A single room with a narrow bed, double wardrobe and posters on the walls. One from a Seventies movie that Sam remembered,
The Man Who Fell to Earth
, David Bowie in profile, and facing that two more Bowie posters, one from the Ziggy Stardust era, one of the Thin White Duke.
Jerome's room, Sam supposed, swiftly opening and scanning the wardrobe, seeing a single pair of jeans, one plain white cotton T-shirt, about a dozen naked wire coat hangers and a well-trodden pair of sneakers, all suggesting that Cooper had left home altogether, not just gone to Seattle and Florida on a round-trip blackmailing excursion.
He glanced back at the posters, explored for a few seconds any possible significance in the admiration of that weak-faced, mean-eyed young man for an iconic rock-movie star.
Something jabbed at Sam's mind, something lodged in his memory.
No time to think about it now, he told himself.
Move on.
The second room on that side of the hall was presently unoccupied, but plainly lived in, its bed a small double, neatly covered with an old-fashioned beige candlewick bedspread. Two pine wardrobes and a chest of drawers, a white-painted dressing table with a large circular mirror on a stand, a heart-shaped scented candle, a few jars and tubes of cosmetics and a box of Kleenex on the surface – and Sam knew he'd come back later for a closer look at Roxanne Lucca's belongings, but not yet.
He had the last room to check out first.
The moaner's room.
Someone either in trouble or lying in wait.

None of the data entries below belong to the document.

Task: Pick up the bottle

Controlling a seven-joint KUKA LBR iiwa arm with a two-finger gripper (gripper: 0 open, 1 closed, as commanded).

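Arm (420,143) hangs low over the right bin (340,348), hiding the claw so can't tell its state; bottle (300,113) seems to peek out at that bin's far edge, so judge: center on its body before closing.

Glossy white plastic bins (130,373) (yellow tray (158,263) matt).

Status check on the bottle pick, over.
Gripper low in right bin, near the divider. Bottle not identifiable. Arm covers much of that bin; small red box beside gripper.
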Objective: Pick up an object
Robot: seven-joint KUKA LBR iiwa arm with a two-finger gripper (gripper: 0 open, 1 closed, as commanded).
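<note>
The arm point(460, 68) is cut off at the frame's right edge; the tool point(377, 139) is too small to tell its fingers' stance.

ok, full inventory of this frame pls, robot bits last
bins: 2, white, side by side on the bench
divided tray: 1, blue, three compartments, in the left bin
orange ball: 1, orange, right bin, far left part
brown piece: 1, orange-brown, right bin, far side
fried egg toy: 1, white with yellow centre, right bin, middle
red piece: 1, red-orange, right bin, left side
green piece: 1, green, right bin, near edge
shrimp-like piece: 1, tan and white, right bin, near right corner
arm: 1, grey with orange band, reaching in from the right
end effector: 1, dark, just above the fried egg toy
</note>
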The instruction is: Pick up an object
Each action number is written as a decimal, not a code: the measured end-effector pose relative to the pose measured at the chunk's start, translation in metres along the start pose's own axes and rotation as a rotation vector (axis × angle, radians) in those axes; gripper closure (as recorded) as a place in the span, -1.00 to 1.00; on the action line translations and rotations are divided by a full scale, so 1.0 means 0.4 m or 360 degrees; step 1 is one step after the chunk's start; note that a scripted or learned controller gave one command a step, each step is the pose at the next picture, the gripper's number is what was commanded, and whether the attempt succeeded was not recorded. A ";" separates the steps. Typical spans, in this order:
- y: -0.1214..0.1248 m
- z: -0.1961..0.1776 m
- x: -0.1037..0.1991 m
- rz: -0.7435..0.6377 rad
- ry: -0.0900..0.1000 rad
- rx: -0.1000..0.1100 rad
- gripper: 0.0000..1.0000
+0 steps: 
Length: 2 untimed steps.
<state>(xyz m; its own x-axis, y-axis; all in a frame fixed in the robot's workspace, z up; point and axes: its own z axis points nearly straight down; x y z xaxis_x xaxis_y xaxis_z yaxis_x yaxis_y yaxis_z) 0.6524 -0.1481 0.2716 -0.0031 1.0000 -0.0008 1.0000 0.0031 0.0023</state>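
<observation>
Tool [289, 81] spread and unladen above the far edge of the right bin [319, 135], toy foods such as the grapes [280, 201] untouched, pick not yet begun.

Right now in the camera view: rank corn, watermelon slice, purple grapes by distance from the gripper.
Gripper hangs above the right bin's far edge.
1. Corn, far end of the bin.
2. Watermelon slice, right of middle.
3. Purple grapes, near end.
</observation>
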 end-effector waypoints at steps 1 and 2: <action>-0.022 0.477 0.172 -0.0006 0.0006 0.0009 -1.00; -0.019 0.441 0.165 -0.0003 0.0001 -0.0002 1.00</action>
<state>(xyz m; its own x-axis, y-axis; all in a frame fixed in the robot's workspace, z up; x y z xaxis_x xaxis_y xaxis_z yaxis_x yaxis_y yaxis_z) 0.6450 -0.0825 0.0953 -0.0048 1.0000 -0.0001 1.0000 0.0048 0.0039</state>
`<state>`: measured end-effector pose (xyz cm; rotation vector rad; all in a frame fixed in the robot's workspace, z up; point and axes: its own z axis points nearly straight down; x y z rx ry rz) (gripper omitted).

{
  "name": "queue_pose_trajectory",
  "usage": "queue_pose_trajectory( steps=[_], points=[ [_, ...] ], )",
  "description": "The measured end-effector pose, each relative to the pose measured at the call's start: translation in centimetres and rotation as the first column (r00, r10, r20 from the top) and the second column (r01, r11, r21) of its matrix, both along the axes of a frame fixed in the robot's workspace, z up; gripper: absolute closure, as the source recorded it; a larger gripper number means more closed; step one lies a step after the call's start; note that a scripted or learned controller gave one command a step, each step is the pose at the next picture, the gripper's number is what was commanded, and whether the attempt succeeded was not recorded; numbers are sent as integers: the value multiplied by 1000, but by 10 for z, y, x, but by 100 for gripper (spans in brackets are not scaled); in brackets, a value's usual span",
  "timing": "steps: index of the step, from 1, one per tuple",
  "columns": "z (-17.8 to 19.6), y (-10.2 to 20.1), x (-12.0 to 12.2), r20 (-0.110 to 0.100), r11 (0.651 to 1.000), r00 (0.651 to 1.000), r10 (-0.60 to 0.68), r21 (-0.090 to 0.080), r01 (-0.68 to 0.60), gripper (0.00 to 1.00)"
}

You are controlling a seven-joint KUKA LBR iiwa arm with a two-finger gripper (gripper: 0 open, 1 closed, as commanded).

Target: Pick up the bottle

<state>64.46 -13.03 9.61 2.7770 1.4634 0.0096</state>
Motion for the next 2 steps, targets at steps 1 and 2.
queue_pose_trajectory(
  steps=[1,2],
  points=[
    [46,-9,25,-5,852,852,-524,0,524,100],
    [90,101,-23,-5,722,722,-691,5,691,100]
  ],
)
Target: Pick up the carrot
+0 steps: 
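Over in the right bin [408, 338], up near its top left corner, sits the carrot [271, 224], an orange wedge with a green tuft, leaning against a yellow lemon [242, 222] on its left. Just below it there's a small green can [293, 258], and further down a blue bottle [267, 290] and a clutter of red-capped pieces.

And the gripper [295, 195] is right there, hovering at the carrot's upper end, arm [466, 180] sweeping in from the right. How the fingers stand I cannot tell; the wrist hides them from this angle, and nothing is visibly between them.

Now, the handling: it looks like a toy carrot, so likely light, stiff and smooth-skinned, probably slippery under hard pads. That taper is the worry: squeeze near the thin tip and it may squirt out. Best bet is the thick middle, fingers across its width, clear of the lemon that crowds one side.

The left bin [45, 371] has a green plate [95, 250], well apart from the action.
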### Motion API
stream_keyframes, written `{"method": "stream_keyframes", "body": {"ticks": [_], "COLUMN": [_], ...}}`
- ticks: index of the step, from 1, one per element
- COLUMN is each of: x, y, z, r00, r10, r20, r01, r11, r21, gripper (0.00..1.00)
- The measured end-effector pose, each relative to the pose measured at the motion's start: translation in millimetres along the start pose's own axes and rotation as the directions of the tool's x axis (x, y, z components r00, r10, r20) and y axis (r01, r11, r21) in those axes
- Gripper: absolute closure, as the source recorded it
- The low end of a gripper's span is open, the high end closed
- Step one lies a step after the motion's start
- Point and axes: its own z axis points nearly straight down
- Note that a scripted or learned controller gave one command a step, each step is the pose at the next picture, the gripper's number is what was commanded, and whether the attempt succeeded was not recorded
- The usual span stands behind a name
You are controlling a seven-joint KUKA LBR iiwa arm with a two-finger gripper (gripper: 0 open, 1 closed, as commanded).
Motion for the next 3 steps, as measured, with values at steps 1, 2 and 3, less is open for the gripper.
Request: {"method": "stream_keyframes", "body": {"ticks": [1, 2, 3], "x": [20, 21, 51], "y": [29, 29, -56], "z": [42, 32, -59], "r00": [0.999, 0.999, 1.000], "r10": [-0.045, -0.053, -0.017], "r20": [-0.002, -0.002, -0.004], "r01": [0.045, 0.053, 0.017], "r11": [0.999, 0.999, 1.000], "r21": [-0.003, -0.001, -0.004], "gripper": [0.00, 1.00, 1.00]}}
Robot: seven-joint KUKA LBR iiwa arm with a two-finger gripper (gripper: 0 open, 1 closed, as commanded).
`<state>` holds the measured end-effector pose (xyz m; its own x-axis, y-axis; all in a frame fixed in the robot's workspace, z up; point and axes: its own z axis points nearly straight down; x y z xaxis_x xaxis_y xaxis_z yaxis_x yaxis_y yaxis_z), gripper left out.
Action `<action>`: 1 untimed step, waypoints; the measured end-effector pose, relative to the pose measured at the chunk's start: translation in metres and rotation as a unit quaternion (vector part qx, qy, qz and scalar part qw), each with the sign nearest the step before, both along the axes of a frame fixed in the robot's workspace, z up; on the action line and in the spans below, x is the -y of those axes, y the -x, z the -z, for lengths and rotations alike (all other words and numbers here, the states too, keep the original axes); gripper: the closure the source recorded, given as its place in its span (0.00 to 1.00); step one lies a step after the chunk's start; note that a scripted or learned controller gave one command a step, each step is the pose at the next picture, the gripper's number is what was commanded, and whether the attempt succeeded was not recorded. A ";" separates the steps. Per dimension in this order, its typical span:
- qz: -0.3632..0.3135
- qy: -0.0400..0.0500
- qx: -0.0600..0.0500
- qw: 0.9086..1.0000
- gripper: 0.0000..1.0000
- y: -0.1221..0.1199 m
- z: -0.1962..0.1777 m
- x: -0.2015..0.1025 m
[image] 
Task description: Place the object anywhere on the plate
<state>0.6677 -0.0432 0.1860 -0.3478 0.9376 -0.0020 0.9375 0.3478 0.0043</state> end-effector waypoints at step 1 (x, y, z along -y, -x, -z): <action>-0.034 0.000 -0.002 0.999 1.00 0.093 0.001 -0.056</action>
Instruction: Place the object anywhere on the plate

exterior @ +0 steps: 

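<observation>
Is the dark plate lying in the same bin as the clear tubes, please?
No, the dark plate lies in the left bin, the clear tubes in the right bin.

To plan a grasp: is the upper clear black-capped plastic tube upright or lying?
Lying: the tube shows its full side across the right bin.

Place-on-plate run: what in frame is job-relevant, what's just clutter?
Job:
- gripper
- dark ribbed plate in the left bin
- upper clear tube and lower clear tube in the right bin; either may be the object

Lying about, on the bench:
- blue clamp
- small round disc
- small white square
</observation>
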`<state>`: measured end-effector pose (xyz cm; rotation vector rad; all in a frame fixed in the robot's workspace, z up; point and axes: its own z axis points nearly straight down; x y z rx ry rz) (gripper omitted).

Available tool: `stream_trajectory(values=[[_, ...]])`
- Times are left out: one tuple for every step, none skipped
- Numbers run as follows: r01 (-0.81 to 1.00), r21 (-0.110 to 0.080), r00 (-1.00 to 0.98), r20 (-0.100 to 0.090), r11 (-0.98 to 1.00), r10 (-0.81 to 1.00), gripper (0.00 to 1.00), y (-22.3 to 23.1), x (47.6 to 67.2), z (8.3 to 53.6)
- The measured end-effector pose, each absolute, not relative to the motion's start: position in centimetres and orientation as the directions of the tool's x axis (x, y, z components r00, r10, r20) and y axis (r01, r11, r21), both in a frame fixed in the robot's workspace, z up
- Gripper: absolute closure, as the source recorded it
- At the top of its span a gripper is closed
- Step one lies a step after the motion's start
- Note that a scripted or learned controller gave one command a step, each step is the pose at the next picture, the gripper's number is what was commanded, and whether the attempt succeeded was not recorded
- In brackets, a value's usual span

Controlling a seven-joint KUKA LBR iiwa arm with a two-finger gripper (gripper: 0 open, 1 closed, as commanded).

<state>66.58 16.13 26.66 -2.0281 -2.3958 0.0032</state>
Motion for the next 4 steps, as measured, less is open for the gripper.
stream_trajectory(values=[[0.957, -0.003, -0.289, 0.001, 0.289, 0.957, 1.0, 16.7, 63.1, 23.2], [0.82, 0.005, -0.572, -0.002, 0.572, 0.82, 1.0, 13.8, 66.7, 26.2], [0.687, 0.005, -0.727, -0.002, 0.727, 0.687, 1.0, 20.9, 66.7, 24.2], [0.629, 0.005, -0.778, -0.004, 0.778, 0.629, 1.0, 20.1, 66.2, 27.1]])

Sam stood outside the door, gripped the knife more tightly, listened.
Nothing.
He tried the handle.
The door was locked.
He crouched low, took a look through the keyhole, saw only vague grey shapes, but the acrid smell seemed stronger here, and the connection he'd made when he'd checked out his own wounds was becoming more jarring, more impossibly startling, by the second.
His call to the Sheriff's office was long overdue.
The moaning began again, louder than before.
Male, and intensely distressed.
Someone in need of help,
now
.
Sam used the knife to slide the lock open, heard and felt the blade snap.